Social Care Funding: Intergenerational Impact DebateFull Debate: Read Full Debate
Baroness Tyler of EnfieldMain Page: Baroness Tyler of Enfield (Liberal Democrat - Life peer)
My Lords, I thank the noble Baroness, Lady Greengross, with whom it has been a pleasure to work on this issue in the past, for tabling this Question for Short Debate and for setting forth her constructive proposals.
The failure of successive Governments over many years to reform the social care system has done as much as anything else to bring government and Parliament into disrepute. Now this Government have made a stab at the funding aspect of the problem. But the solution —though we cannot properly call it that—which they have come up with is enough to make one weep. Indeed, it will make many younger, lower-paid workers weep.

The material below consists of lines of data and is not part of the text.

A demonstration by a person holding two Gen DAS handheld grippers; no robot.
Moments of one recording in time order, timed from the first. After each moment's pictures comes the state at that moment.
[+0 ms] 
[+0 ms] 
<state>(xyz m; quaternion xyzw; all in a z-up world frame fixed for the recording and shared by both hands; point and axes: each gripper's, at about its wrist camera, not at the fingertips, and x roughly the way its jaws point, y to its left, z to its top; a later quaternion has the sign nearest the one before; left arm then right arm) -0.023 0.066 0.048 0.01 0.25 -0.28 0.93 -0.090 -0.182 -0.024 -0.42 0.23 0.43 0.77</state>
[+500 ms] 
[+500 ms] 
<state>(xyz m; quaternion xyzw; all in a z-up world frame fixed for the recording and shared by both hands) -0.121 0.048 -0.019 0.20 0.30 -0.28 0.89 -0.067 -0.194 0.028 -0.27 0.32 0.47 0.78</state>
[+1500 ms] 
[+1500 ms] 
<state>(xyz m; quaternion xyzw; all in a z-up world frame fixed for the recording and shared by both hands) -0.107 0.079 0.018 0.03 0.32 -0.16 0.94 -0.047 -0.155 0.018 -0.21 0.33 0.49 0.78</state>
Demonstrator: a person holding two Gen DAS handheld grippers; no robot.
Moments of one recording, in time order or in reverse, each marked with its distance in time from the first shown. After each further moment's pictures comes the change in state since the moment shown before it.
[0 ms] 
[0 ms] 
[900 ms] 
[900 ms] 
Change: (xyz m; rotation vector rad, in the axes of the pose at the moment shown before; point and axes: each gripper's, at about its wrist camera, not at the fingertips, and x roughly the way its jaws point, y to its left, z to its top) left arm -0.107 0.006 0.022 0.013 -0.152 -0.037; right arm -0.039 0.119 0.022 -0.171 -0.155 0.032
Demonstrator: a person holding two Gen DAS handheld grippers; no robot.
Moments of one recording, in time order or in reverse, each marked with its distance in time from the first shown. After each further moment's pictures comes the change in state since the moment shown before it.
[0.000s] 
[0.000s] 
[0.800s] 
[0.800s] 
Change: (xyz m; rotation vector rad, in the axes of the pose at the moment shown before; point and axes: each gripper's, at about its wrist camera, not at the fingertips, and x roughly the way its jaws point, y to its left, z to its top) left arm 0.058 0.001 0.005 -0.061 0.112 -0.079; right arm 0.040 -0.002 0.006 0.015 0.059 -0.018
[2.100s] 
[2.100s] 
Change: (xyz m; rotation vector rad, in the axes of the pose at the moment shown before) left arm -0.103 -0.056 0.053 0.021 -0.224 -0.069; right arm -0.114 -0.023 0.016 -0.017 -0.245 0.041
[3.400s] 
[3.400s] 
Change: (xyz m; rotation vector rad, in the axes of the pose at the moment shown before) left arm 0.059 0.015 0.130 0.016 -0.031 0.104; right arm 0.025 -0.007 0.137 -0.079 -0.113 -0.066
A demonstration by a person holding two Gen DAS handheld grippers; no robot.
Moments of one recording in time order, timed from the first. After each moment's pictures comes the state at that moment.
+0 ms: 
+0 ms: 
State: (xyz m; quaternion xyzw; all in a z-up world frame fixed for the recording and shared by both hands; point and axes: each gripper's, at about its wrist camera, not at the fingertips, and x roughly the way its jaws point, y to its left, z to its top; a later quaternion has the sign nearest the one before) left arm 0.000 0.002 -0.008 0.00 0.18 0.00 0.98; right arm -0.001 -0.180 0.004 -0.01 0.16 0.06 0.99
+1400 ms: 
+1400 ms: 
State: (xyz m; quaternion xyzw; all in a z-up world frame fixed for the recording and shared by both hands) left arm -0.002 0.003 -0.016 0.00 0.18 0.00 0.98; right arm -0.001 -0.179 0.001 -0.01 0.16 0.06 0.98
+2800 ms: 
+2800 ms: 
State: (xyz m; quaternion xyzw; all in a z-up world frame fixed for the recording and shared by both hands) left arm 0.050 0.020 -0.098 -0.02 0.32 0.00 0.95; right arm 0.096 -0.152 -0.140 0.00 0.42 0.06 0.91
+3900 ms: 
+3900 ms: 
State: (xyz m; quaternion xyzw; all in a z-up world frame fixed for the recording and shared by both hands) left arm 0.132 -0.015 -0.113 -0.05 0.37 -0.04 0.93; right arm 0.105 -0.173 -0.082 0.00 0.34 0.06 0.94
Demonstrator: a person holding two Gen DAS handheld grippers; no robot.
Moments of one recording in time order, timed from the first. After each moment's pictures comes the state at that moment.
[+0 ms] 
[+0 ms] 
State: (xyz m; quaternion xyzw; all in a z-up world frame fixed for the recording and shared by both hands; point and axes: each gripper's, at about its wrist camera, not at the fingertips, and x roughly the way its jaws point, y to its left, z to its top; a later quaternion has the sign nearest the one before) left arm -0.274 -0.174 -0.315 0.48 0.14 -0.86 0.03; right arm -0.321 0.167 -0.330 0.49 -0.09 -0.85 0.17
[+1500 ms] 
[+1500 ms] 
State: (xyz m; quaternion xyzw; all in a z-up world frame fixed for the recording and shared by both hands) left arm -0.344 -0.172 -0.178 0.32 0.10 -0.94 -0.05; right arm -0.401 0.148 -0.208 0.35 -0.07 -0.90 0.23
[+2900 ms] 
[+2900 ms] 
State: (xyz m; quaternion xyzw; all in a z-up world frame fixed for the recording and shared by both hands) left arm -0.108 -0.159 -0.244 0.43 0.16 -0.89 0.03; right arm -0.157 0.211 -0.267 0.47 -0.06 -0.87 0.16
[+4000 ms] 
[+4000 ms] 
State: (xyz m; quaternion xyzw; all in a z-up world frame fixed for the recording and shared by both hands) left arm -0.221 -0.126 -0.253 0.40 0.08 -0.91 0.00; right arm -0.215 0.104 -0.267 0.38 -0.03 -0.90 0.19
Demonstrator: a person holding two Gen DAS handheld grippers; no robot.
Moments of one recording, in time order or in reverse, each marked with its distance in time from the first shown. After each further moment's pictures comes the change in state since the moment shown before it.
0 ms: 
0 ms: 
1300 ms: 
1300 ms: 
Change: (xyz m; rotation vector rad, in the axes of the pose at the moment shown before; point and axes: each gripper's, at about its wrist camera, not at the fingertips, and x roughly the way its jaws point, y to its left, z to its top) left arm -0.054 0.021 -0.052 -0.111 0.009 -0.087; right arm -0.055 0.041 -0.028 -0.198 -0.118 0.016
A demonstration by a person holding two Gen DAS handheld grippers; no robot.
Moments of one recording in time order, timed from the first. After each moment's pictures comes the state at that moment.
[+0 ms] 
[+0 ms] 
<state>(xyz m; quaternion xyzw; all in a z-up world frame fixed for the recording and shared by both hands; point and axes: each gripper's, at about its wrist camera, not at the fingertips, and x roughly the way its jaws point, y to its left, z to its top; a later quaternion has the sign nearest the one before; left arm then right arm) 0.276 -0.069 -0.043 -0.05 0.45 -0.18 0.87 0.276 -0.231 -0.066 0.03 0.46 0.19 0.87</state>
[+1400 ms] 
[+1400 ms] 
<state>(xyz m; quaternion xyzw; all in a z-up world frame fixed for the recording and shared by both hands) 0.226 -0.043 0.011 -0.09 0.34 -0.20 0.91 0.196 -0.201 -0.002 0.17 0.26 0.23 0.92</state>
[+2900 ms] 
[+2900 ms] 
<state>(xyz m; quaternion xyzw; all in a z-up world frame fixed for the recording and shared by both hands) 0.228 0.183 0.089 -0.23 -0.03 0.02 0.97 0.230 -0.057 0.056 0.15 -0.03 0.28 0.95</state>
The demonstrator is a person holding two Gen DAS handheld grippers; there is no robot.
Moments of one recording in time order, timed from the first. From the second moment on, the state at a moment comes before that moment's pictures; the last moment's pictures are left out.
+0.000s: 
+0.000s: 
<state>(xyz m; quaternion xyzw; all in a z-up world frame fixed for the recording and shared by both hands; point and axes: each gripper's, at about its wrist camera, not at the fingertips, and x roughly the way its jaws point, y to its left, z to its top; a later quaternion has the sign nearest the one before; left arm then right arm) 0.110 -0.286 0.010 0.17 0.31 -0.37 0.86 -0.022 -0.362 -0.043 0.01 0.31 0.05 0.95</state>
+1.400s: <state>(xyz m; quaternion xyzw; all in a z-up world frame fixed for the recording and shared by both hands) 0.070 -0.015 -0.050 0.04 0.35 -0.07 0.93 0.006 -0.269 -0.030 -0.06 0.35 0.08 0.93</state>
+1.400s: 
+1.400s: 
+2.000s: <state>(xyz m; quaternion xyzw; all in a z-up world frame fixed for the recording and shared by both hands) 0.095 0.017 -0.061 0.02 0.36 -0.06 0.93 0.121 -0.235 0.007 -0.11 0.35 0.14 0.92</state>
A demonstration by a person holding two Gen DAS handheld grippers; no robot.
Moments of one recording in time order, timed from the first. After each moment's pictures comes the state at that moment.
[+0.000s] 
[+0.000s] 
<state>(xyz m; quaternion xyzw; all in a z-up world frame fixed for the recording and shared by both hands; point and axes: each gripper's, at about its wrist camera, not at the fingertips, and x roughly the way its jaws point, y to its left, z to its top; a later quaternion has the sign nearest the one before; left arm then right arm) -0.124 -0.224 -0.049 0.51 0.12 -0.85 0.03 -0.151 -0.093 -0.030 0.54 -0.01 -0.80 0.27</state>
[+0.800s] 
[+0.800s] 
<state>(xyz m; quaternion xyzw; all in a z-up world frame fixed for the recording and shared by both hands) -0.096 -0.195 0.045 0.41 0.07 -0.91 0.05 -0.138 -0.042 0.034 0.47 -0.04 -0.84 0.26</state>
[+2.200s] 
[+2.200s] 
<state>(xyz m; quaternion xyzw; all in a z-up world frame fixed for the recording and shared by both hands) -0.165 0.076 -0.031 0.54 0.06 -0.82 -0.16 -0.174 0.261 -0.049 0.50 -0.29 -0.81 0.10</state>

Of the various possible ways to raise money for social care, to increase national insurance contributions on their existing basis is the most regressive, unjust and destructive. The cynicism of the Government’s approach is chilling. They did some polling and found that the public think, wrongly, that national insurance pays for the National Health Service. They concluded that they could get away politically with raising national insurance contributions rather than raising income tax, which would have spread the burden fairly. Here the noble Baroness and I may disagree.
Presumably, those polled did not understand that employees’ national insurance contributions kick in at earnings of £184 per week, equivalent to £9,568 per year, far below the £12,570 per year at which income tax starts. Presumably, they also did not understand that national insurance contributions are levied at a higher rate on lower earners and that retired pensioners who are comfortably off do not pay national insurance contributions at all. Therefore, the policy means that miserably paid care workers will be more highly taxed, while affluent retirees will pay no more tax. The Government’s cunning plan is that young workers, struggling on low wages to save for a mortgage, will pay the new levy to enable pensioners who need social care to retain their homes and the bulk of their wealth through the cap on personal care costs of £86,000.
While it is far from certain that more than a derisory part of this national insurance increase will end up improving funding for social care, what we do know is that social care providers, paying higher employers’ national insurance contributions, will find it harder to employ staff and those staff will find it harder to make ends meet. In seeking to ingratiate themselves with elderly homeowners at the cost of the young and low-paid, the Government will not commend themselves to the country. A far cry from one nation conservatism, this politics of division exposes the fatuity of the Prime Minister’s levelling-up rhetoric. The policy drives a wedge between the generations, while it will fail to provide the resources required to address the social care crisis, by increasing the availability of social care to match actual need and developing the social care workforce.
My Lords, the noble Baroness, Lady Greengross, rightly highlights one of the central features of the Government’s proposals—namely, the generational redistribution between poorer workers, who pay for the cap, and the older people who benefit from it. Actually, so far as I can see, in all the commentary the main redistribution that is going on here has not been noticed at all. It is not about generational redistribution; it is redistribution within the generations from the poor to the rich.
I shall try to explain this briefly. Half the recipients of care do not pay for it anyway; they have insufficient assets or income so are not affected by this measure either way. Of the remainder, half will be paying for care in a way that counts towards the cap. However, only costs that are strictly categorised as care count towards the cap—what are called hotel costs they will have to pay themselves—so it will take quite a while to reach that £86,000 cap; three years would probably be a generous estimate. On average, people are in care homes for less than three years, so most older people are not going to benefit from the cap at all. Of the rest, most will not benefit from it for long. Some people live in a care home for 10 years and good luck to them, but that is very unusual; sadly, most people will pass on soon after they reach the £86,000 threshold.
Let us think what this means. It is not these older people, for whom we probably have great deal of sympathy, who will benefit from this. There will not be a rash of cruises around the world or teas at the Ritz that they are going to enjoy: where the money actually ends up is in the pockets of their children, to whom they will bequeath it. The poor have to pay for their own homes; the better-off, because of this cap, will find it much easier to buy bigger, better homes, because they are being saved the cost of Mummy’s care by the Government with this measure. It is redistribution, yes, but it is from the poor to the better-off among the younger generations.
The Tories once described Labour’s plans to pay for care as a “death tax”. Now we have the Tory equivalent: an inheritance subsidy. That is why the case for paying for the cap through a tax on wealth—inheritance tax, capital gains tax, annual wealth tax—rather than through national insurance is so compelling.